- The paper presents advancements in making Bayesian inference scalable for large deep learning models and datasets, addressing traditional limitations in model selection and uncertainty estimation.
- Key methodological contributions include applying stochastic gradient descent (specifically introducing Stochastic Dual Descent) to Gaussian Processes and developing a scalable Linearised Laplace Approximation for deep neural networks.
- The research demonstrates the practical application of these scalable methods for uncertainty quantification in large-scale tasks like image classification and sequential decision making such as Bayesian optimisation.

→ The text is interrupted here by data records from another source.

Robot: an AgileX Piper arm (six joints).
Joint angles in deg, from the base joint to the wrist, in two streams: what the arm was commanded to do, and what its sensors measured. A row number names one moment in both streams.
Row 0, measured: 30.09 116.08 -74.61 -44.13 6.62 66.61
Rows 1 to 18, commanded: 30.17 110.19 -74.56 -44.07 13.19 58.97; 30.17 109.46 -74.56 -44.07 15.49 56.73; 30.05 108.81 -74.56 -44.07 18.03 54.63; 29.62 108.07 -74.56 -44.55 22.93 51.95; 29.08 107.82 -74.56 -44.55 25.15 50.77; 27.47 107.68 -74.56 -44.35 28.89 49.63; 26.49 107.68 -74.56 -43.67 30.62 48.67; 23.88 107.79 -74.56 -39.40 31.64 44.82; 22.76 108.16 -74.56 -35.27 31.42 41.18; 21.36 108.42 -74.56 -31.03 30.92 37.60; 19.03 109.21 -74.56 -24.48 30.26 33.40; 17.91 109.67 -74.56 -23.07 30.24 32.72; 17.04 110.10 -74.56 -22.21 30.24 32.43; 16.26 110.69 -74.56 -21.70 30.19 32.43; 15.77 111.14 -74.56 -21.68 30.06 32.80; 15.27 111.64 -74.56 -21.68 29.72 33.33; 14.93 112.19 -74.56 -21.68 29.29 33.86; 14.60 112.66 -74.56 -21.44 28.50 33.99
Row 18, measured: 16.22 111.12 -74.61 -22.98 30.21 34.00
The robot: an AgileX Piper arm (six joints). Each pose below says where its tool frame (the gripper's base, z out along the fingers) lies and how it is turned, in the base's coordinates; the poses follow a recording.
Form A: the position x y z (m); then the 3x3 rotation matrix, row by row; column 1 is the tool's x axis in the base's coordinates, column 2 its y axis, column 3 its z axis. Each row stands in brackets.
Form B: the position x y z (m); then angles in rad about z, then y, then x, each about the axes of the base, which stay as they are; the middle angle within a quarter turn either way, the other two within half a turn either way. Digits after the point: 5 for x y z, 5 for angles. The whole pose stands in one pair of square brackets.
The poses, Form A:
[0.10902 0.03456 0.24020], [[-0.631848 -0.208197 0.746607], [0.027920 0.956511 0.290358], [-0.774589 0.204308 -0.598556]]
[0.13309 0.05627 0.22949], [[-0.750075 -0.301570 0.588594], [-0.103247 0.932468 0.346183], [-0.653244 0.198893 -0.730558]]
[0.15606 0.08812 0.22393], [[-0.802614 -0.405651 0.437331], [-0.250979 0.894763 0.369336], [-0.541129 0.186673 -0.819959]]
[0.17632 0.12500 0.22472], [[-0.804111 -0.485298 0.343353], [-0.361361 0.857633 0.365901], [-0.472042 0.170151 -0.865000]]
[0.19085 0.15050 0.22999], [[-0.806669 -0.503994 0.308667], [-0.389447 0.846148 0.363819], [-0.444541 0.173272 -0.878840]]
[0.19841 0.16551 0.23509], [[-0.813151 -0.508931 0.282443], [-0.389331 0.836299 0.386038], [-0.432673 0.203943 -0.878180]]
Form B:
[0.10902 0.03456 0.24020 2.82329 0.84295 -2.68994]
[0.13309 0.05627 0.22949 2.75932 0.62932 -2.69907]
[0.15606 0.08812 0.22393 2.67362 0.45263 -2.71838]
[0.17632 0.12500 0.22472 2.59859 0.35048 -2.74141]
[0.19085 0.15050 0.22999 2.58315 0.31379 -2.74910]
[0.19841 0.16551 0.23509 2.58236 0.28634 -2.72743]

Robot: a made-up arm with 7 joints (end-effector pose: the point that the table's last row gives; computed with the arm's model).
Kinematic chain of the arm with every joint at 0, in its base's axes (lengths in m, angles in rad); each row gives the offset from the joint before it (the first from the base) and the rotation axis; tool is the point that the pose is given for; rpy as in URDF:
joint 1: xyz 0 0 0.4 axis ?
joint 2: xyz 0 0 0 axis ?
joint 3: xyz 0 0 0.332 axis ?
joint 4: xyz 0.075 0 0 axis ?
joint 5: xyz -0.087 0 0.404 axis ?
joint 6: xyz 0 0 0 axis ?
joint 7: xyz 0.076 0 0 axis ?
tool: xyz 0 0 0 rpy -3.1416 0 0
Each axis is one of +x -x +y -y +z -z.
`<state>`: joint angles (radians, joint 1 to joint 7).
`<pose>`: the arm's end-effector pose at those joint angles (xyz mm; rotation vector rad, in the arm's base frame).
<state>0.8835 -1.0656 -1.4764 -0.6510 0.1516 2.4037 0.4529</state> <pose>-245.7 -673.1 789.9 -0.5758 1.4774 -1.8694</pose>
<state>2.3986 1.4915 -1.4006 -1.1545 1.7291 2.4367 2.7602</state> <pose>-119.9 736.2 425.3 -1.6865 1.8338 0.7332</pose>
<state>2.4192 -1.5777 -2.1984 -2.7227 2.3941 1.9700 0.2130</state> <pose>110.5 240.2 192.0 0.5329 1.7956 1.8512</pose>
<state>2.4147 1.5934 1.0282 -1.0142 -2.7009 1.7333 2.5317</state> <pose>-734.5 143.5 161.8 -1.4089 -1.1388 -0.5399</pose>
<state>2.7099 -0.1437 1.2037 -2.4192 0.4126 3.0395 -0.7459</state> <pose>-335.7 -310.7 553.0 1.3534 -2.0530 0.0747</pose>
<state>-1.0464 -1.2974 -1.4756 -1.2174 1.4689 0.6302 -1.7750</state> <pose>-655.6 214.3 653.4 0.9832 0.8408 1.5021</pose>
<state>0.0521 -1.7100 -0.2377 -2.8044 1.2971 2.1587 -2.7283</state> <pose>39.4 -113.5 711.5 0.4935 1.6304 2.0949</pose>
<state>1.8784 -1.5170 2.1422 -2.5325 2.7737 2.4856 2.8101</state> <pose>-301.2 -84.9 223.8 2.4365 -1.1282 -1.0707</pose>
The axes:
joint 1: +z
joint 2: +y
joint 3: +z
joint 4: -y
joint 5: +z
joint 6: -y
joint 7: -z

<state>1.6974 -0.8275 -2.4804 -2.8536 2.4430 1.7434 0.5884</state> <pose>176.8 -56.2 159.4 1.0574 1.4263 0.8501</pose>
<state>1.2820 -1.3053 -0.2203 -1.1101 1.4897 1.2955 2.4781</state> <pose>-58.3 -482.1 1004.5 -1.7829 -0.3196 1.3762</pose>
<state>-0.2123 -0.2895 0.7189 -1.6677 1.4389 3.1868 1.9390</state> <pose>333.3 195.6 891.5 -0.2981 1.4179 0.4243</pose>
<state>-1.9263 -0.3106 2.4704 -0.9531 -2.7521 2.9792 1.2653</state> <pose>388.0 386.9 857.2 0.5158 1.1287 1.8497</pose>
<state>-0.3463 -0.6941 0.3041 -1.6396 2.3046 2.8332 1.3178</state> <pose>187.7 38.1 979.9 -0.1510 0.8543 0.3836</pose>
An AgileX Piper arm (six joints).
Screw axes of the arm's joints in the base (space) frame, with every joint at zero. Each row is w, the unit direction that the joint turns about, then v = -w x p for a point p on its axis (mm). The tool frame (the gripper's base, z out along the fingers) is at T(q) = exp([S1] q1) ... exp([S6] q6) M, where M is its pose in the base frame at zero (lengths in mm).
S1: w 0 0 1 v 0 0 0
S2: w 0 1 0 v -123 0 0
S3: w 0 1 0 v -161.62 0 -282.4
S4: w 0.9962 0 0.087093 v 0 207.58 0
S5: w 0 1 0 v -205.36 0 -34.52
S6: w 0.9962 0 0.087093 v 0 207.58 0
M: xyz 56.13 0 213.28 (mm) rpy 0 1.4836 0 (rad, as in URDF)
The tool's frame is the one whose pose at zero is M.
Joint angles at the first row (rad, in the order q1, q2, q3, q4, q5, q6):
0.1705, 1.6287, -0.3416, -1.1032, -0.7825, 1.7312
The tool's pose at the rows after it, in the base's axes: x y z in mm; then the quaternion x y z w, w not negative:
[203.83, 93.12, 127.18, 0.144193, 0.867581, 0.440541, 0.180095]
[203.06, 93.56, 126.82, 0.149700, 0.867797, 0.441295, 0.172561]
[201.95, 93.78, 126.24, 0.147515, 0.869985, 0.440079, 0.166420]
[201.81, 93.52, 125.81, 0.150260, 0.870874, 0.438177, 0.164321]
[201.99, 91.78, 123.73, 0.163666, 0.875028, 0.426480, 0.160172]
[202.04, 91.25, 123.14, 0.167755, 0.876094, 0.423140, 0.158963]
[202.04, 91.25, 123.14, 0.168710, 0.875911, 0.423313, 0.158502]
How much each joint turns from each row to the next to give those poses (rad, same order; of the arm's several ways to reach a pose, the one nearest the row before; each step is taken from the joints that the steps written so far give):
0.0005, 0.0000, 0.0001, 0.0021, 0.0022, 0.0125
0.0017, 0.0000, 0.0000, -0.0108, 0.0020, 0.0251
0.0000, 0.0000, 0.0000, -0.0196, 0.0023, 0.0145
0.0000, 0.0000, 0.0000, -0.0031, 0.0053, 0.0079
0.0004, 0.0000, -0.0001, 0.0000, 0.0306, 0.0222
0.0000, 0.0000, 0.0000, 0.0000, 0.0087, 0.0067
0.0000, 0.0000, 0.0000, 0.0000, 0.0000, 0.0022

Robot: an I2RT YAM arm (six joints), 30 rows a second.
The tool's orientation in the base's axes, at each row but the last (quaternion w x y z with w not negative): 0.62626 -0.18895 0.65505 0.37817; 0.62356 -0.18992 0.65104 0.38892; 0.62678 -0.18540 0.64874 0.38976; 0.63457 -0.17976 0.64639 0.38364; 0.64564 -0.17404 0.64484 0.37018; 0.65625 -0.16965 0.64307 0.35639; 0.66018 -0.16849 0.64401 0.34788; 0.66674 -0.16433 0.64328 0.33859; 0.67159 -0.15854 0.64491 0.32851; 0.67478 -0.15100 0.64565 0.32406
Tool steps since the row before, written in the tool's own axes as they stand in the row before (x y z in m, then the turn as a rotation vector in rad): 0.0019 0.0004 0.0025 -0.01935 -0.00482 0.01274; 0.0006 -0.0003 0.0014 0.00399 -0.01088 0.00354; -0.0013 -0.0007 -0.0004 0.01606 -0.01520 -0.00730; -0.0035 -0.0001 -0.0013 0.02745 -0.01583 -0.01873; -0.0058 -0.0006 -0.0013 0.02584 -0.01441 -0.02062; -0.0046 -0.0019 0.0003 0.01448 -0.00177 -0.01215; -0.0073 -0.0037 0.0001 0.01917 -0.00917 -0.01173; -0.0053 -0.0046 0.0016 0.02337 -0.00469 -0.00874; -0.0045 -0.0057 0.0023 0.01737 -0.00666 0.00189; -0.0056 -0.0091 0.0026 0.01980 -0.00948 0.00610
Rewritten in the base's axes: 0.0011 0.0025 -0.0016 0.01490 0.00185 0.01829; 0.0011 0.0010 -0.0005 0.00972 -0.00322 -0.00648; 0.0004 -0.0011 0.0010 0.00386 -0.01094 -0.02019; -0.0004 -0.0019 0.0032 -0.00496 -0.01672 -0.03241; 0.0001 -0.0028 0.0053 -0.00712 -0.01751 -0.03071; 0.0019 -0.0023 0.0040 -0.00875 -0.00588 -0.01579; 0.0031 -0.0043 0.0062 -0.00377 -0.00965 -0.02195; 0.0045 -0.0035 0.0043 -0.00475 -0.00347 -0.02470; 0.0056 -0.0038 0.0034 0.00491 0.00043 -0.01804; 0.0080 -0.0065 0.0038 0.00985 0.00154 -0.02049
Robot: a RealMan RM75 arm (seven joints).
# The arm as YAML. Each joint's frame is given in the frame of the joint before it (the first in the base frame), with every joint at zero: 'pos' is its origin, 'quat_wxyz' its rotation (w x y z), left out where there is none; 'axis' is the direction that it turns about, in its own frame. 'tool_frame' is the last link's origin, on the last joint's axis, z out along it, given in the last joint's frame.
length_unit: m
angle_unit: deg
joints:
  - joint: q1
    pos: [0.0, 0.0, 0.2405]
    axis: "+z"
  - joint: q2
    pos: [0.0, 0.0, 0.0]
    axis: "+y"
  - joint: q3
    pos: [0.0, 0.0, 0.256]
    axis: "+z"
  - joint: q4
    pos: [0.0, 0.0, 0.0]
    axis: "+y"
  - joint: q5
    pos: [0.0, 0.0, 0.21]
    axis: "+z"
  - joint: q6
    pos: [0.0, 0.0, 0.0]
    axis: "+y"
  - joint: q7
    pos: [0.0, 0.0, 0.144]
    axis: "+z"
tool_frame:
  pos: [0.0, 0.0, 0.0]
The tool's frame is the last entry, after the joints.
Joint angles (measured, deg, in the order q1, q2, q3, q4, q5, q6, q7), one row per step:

Scalable Bayesian Inference in the Era of Deep Learning: From Gaussian Processes to Deep Neural Networks
This thesis, entitled Scalable Bayesian Inference in the Era of Deep Learning: From Gaussian Processes to Deep Neural Networks, authored by Javier Antorán Cabiscol, addresses two significant challenges in modern machine learning: model selection and uncertainty estimation, especially in the context of deep learning models. The work systematically advances the application of Bayesian methodologies, traditionally hindered by scalability and complexity issues, particularly for large neural networks and datasets.
Overview of Contributions
- Stochastic Gradient Descent for Gaussian Processes:
- The thesis demonstrates how stochastic gradient descent (SGD), widely successful in deep learning, can also be effectively applied to Gaussian Processes (GPs). This approach allows to circumvent the traditional cubic computational costs associated with exact GP inference, making these powerful models applicable to large-scale datasets.
- A novel optimisation approach named Stochastic Dual Descent (SDD) is introduced. SDD significantly enhances the performance of SGD in performing Gaussian process inference by focusing on a better-conditioned dual objective.
- The associated numerical results confirm that SDD outperforms traditional methods like conjugate gradients (CG) and sparse variational GP approaches in both wall-clock time and predictive performance.
- Scalable Linearised Laplace Approximation:
- The Laplace approximation, initially introduced for neural networks by MacKay, is revisited and extended to scale with modern deep learning practices. Antoran identifies key incompatibilities of classical Laplace approximation with state-of-the-art deep learning techniques, such as neural network normalization, and resolves these through innovative computational strategies.
- This thesis provides a systematic approach to hyperparameter selection using marginal likelihood maximisation, alleviating issues previously encountered due to non-convergence of network training or normalization-induced scale indeterminacy.
- The work proposes a sample-based Expectation-Maximisation algorithm to compute model evidence and posterior estimates efficiently, using methods developed in previous chapters.
- Application to Uncertainty Quantification and Sequential Decision Making:
- The thesis doesn’t merely present theoretical advancements—these methods are exemplified across tasks requiring uncertainty estimation, such as image classification across datasets of a scale previously considered out of reach for Bayesian techniques.
- For tasks such as Bayesian optimisation, the approach empowers GPs to be competitive with deep learning methods, a field where they haven't traditionally excelled.
Theoretical and Practical Implications
The theoretical contributions push the boundaries of how models handle uncertainty and are selected in a data-driven manner. They revitalise classic Bayesian approaches by making them feasible in modern contexts, addressing both overconfidence in model predictions and computational bottlenecks.
Practically, this opens new doors for deploying uncertainty-aware models in real-world scenarios where large-scale, intricate datasets are common—ranging from adaptive experimental designs in scientific research to the robust deployment of AI systems in safety-critical applications.
Speculation on Future Developments
Antoran’s work hints at a convergence of deep learning and Bayesian inference methodologies. Future developments may include further fusion of these domains, such as integrating the developed scalable methods into more complex, hierarchical models or exploring their synergies with emerging methodologies like probabilistic programming or reinforcement learning frameworks.
In summary, this thesis provides substantial contributions to advancing the applicability of Bayesian methods within the domain of deep learning. Its innovations in stochastic optimisation for GPs and linearisation techniques for deep networks stand to influence ongoing research and practical implementations profoundly.